- ACTIVITY:
The part below that opens with the line containing "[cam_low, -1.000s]" and closes with the line containing "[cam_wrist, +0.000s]" should be copied exactly, minus any pictures.

Stored items from a collection:
※ ※ ※

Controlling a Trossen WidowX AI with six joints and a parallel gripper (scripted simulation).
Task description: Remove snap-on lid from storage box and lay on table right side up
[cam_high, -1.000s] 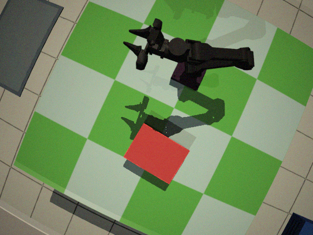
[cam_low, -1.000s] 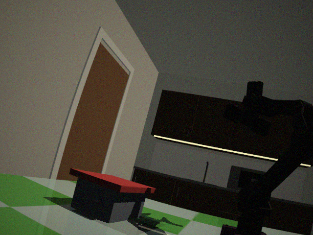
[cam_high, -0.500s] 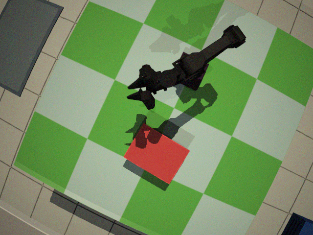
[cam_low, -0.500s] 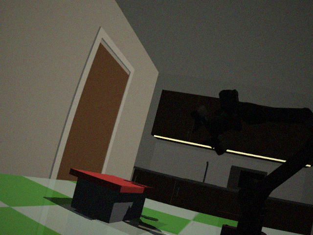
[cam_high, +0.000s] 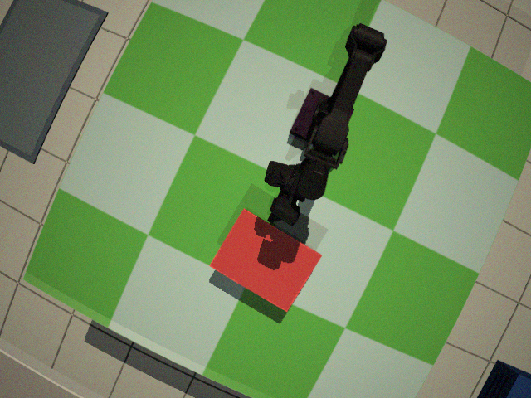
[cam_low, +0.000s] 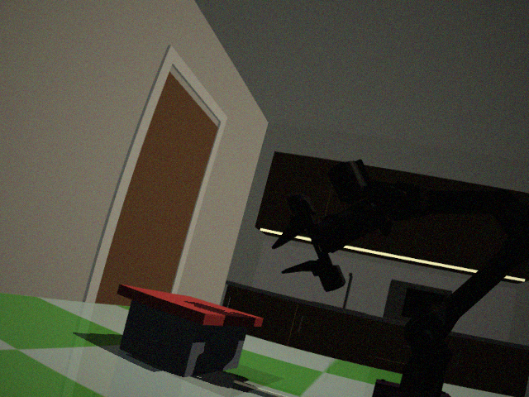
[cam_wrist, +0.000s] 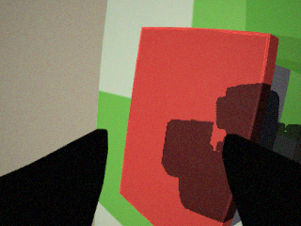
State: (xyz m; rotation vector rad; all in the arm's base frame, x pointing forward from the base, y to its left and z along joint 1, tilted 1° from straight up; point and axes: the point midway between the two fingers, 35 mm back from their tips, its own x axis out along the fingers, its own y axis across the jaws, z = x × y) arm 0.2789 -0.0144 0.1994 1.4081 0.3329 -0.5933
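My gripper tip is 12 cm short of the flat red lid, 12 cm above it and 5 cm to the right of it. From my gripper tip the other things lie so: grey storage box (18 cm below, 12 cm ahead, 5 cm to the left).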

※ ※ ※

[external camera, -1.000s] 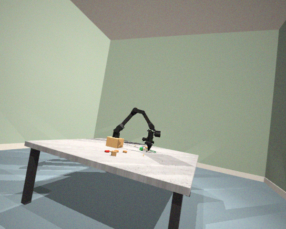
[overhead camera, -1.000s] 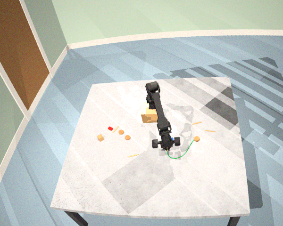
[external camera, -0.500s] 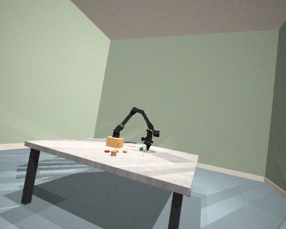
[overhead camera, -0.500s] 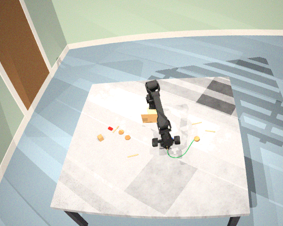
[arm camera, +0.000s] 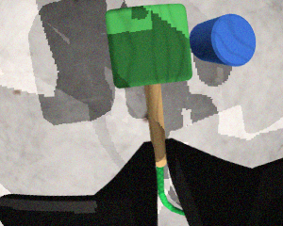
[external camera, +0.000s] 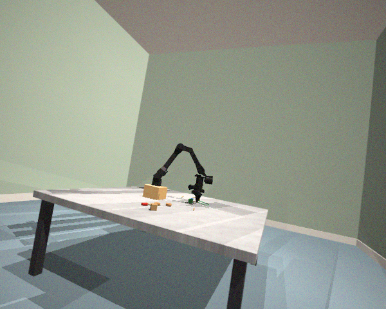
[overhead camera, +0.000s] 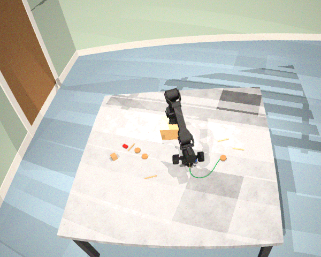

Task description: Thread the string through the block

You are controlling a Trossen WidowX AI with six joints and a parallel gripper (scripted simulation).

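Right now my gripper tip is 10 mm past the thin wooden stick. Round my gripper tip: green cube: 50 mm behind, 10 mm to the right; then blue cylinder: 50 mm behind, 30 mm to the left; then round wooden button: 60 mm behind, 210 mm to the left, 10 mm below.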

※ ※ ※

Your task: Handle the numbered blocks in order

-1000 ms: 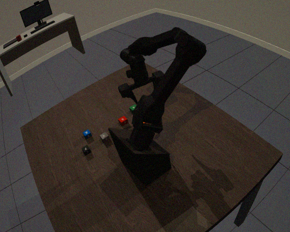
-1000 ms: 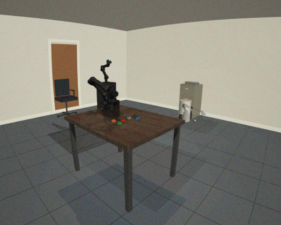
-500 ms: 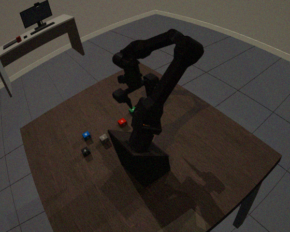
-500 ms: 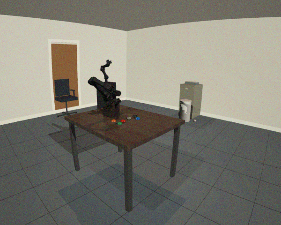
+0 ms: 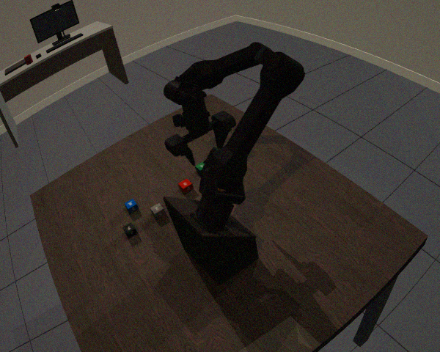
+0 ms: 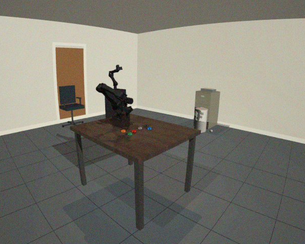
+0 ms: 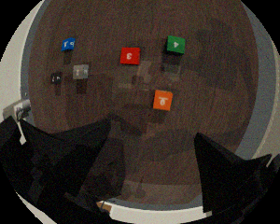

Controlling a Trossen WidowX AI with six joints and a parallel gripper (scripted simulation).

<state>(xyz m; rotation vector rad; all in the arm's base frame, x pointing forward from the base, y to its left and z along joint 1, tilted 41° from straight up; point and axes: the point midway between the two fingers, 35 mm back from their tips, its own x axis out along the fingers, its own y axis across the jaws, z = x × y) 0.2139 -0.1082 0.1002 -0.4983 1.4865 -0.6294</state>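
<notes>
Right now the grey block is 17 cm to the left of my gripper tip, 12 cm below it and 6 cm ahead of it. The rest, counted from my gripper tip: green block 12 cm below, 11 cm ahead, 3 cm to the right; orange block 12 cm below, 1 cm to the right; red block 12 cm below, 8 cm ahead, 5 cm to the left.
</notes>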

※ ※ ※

- EXPECTED ANSWER:
[cam_low, -1.000s] 
[cam_high, -0.500s] 
[cam_low, -0.500s] 
[cam_high, +0.000s] 
[cam_low, +0.000s] 
[cam_wrist, +0.000s] 

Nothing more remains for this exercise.